After the paper was submitted to Immunity, it received positive feedback and high praise from the journal editors and reviewers. The reviewers said their research was a "comprehensive study" and believed "This is a very strong finding".The reviewer particularly pointed out that the study provided a detailed description of the accelerated aging phenotype in type II immune-deficient mice, which left a very deep impression on them, and appreciated that the study provided a "promising therapeutic opportunity" for healthy aging.

At the same time, the reviewer also raised very meaningful questions. For example, whether there is a similar mechanism in human macrophages? Is the aging of macrophages due to polarization?

Subsequently, Qiu Yifu's team answered these questions through supplementary experiments and received high recognition from the reviewers. "Here, I also thank the editors of Immunity and the reviewers, their professional opinions have made our article more perfect," said Qiu Yifu.

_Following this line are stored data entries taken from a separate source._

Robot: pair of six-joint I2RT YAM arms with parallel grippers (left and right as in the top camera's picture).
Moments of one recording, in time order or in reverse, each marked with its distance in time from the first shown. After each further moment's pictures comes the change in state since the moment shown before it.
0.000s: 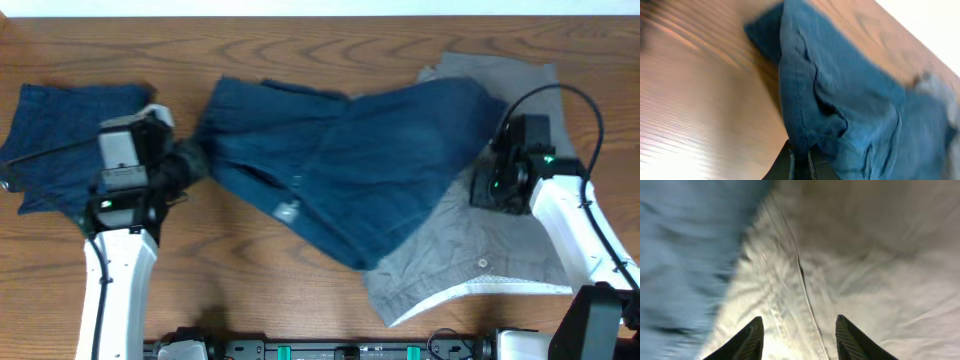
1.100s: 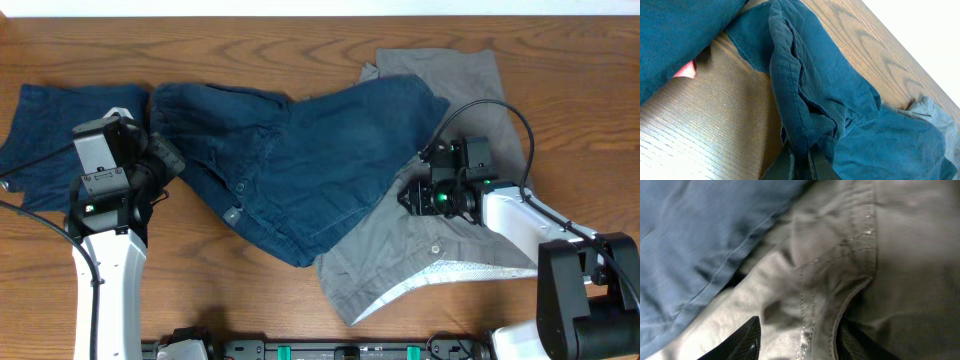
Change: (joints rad) left arm 0.080 0.000 0.000 0.017 -0.066 -0.064; right arm 0.194 0.157 -0.186 0.519 -0.312 -0.018
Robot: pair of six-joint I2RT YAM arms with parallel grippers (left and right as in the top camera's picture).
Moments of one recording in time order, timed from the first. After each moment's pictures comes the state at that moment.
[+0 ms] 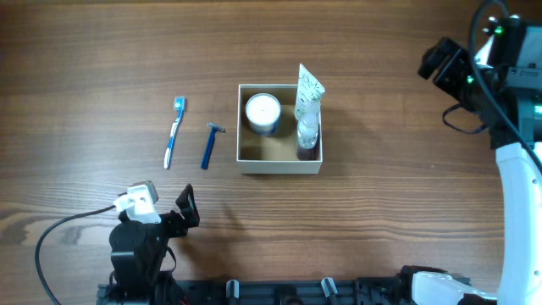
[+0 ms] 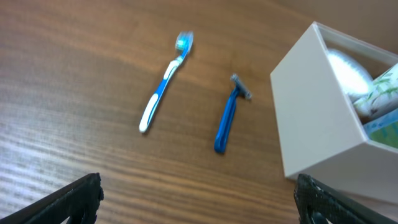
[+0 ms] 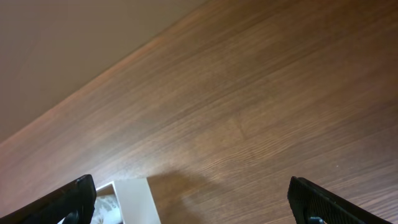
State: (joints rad) left arm 0.01 0.02 0.16 -0.62 0.07 -0.32; right arm -0.10 1.38 1.54 -0.97 0.00 0.46
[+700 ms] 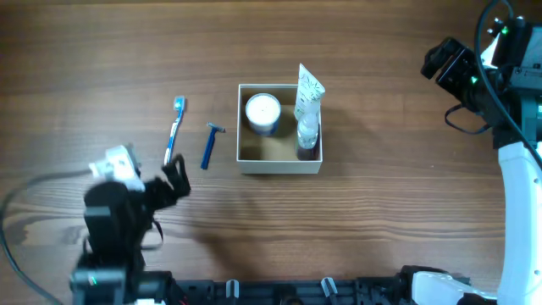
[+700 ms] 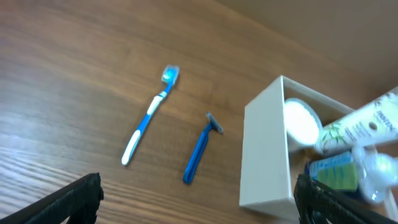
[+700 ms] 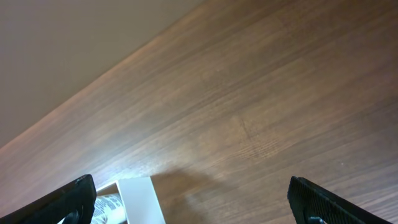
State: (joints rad) left arm 0.01 0.57 0.60 -0.63 0.08 -0.41; right arm -0.11 1.38 1.53 -0.96 -0.03 0.46
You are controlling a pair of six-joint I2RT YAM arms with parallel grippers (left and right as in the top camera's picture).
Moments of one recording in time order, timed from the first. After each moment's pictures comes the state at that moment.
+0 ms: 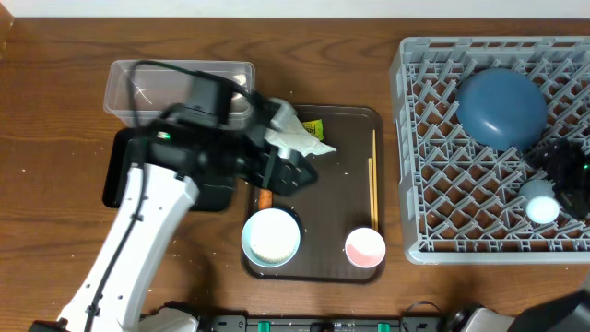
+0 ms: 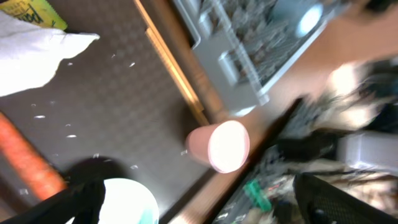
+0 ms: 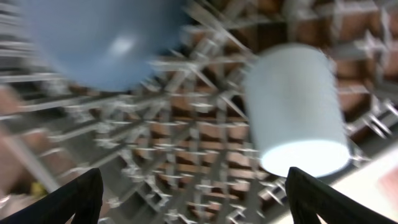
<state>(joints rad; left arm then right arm) -0.36 1.40 1.36 -1.10 0.67 0.01 -0.61 1.43 1.27 -1.07 -0.27 0.33</state>
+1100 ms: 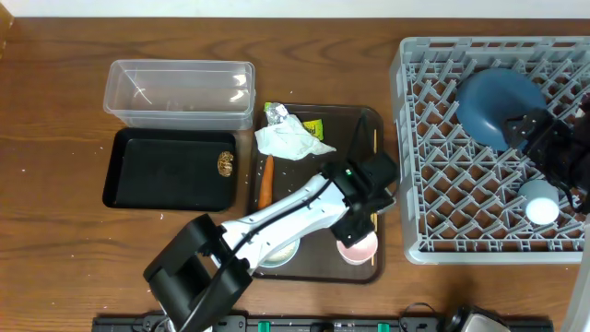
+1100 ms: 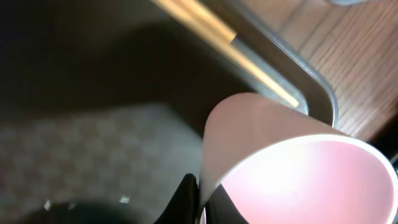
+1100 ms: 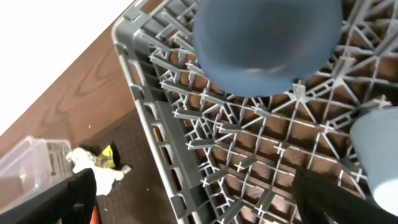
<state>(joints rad) -0.92 1.84 1.37 -1.01 0.17 0.04 -0.42 1.24 1.30 -0.99 -0.39 0.30</state>
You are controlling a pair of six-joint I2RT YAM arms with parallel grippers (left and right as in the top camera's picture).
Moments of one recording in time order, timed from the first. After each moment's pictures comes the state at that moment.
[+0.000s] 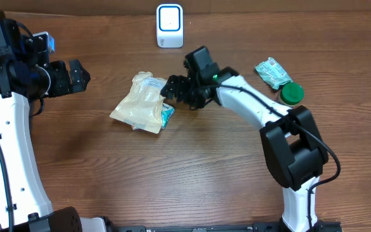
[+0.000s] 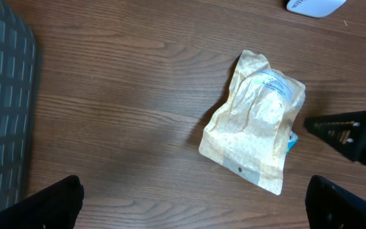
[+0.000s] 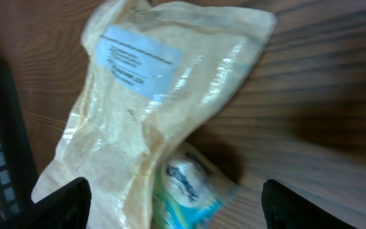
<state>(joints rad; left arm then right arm) 0.26 1.57 1.80 -1.34 0.17 0.01 0.55 2.11 1.53 -0.44 -0.40 0.75</state>
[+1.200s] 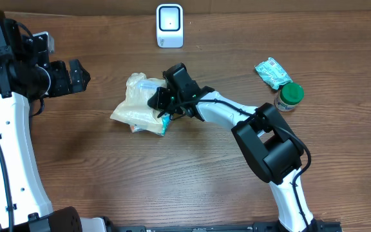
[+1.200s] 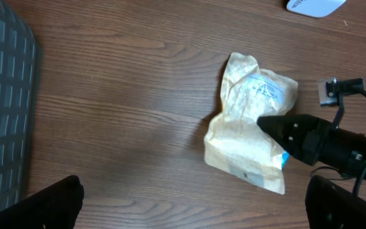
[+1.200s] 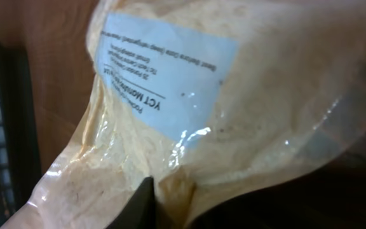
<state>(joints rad) 0.26 1.57 1.80 -1.34 0.17 0.01 0.64 2.25 1.49 -0.13 -0.42 0.82</state>
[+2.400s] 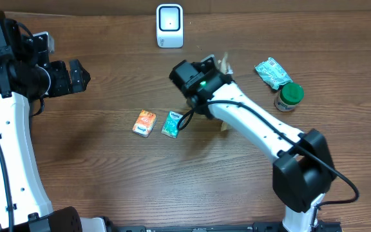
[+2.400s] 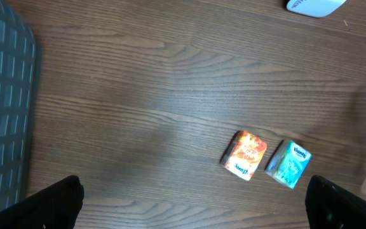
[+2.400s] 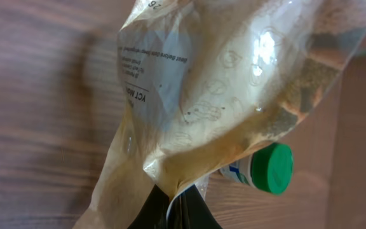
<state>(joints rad) 0.26 1.57 1.80 -1.34 0.17 0.01 0.70 1.97 1.64 -1.12 0.76 0.26</state>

Recently, the related paper was published in Immunity with the title "Type 2 cytokine signaling in macrophages protects from cellular senescence and organismal aging" [1].

Zhou Zhao is the first author, Yao Jingfei is the second author, and Qiu Yifu serves as the corresponding author.However, this study is just the beginning, and there are still many related issues that need to be further resolved. For example, how is the decline of type II immunity triggered during the aging process? In terms of functional expansion, their current results mainly focus on physiological aging, and whether there are similar situations in the progression of age-related diseases? This is also what they hope to explore. In addition, to achieve clinical transformation, further promotion is also needed.